In Fall 2011, I arrived at Sarah Lawrence College, Bronxville, NY my home for the next four years, without any inkling of where the cafeteria is located or what type of clothes to pack in order to fit in. Two years before, I began searching, visiting and obsessing over college. My parents and I stepped foot on seven out of eleven colleges that I applied to. I wanted, actually no, I needed to go to Vassar College, Poughkeepsie, NY. After I submitted the application, I dreamt of reading under the reflection of the beautiful stained glass in the library or walking through the beautiful campus on a chilly day. I watched video after video of the commencement speeches, including one made by Lisa Kudrow, Phoebe from Friends.

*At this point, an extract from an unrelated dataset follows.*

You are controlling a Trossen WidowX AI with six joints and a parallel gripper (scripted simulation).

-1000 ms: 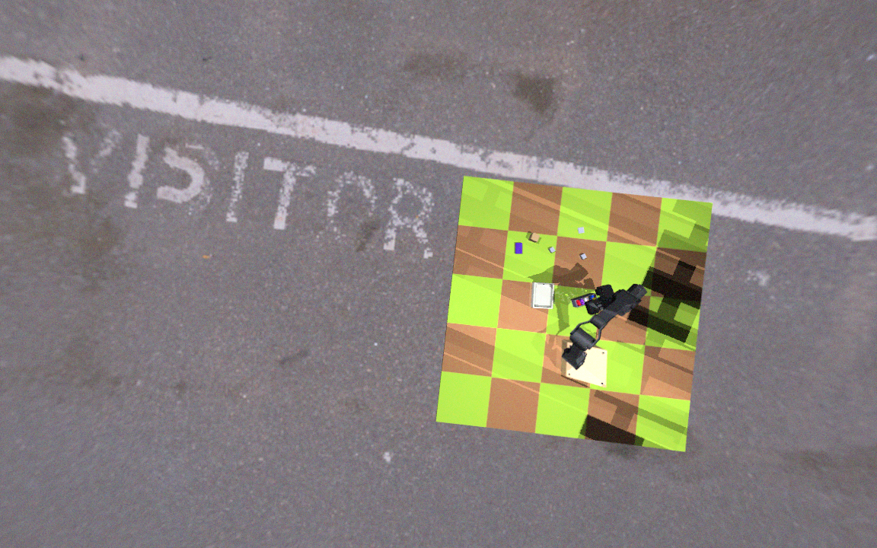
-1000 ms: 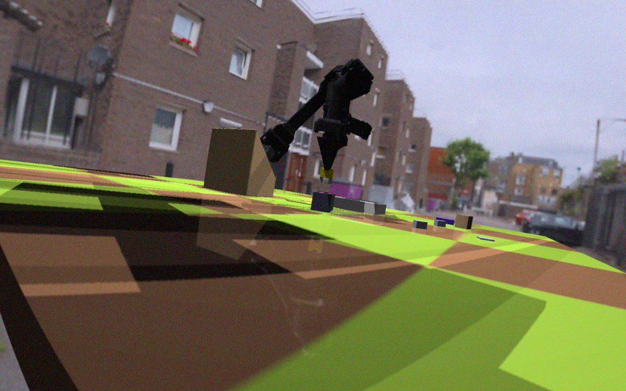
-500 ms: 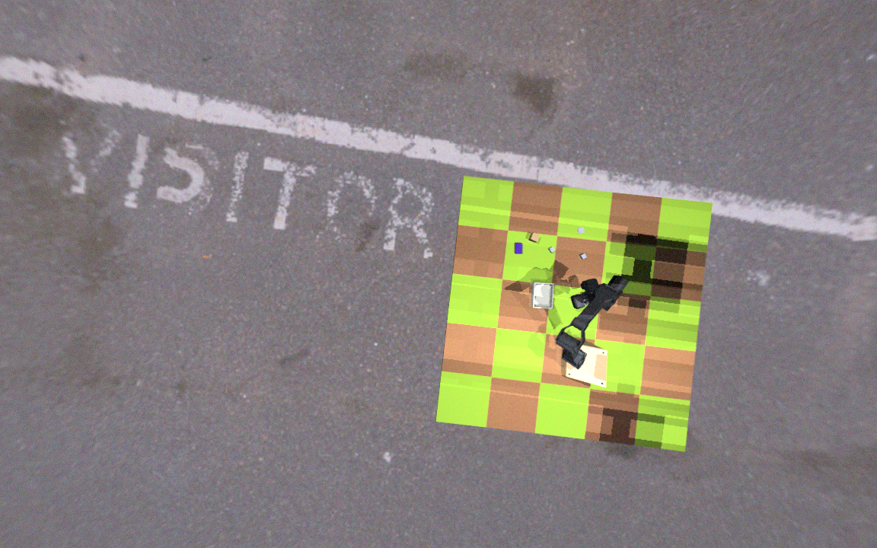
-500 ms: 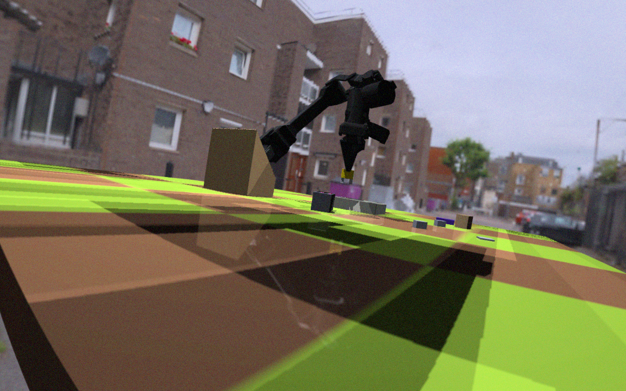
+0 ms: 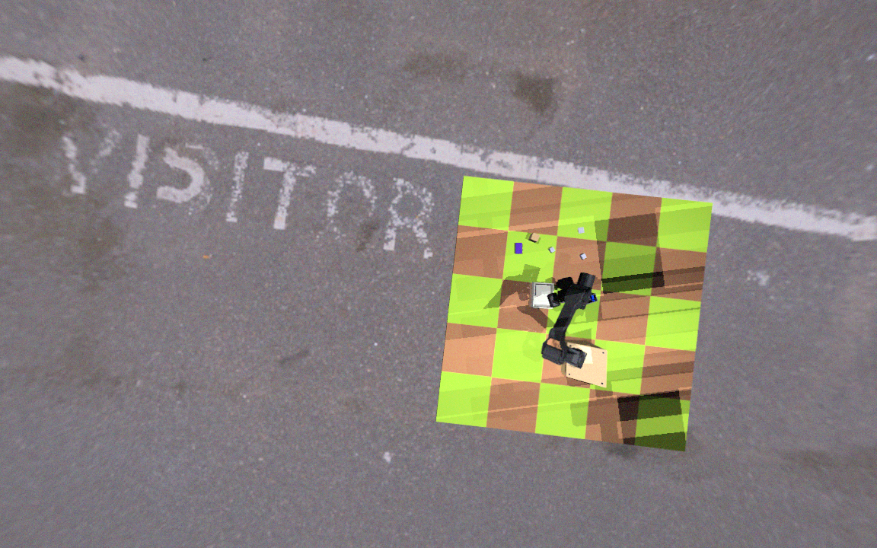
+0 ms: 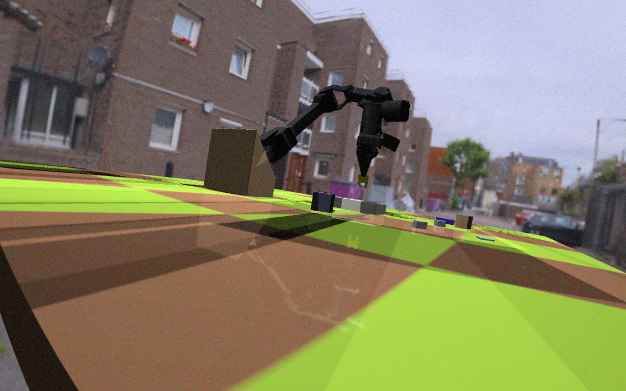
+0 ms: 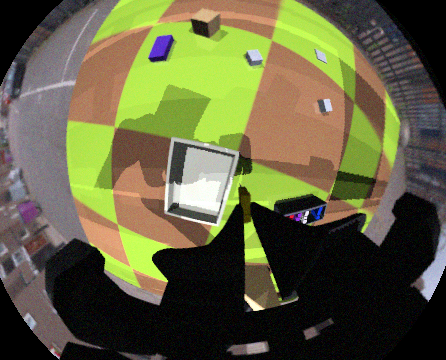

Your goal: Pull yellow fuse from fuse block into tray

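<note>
Right now the tray is 9 cm below my gripper tip, 5 cm to the left of it and 3 cm behind it. Also, from my gripper tip: yellow fuse: 1 cm below.
</note>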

When the fateful day arrived, I felt my heart ache as I read the rejection letter from my dream school. My picturesque life at Vassar was shattered into pieces. Yet, today, I could not be in a better state. Now, I go to SLC, a liberal arts college, known for its line of alums and unique curriculum. Unlike most of the colleges in the list, I did not take a campus tour or spoke to an admissions officer. The school only came into my attention, after my mother pointed out that I would be able to simultaneously study psychology and theatre.
From the first day of class, I never regretted my choice to enroll. I love my don and the ability to explore diverse subjects. I enjoy taking class with twelve other students and writing in-depth conference papers on subjects that interest me, such as the Nanjing Massacre, traditional Indonesian medicine, and the Bugis tribe’s recognition of gender. As complicated and stressful as it is, I look forward the interview periods, where students go around campus in a mad panic to meet one-on-one with professors to learn more about a course. I enjoy making friends with grads, undergrads and the faculty. I relish in the rare opportunity to determine my own concentration and mold my own personal curriculum.
How could you not fall in love with this view?
Maybe, I have one confession to make: the only thing I regret is spending the time, energy and money on three rounds of the SATs. SLC, unlike most colleges in the U.S., is well known for its lack of regard towards standardized testing. However, I realize that everything worked out for the best, when I find myself smiling at the end of a long and tough semester at SLC. I may have been rejected by my dream school, I may have missed out on what I perceived to be my dream college experience, but I am thoroughly glad that I did. As I write this article on the North Lawn and listen to the colorful conversations of SLC, I realize that this is the dream college experience especially tailored for me.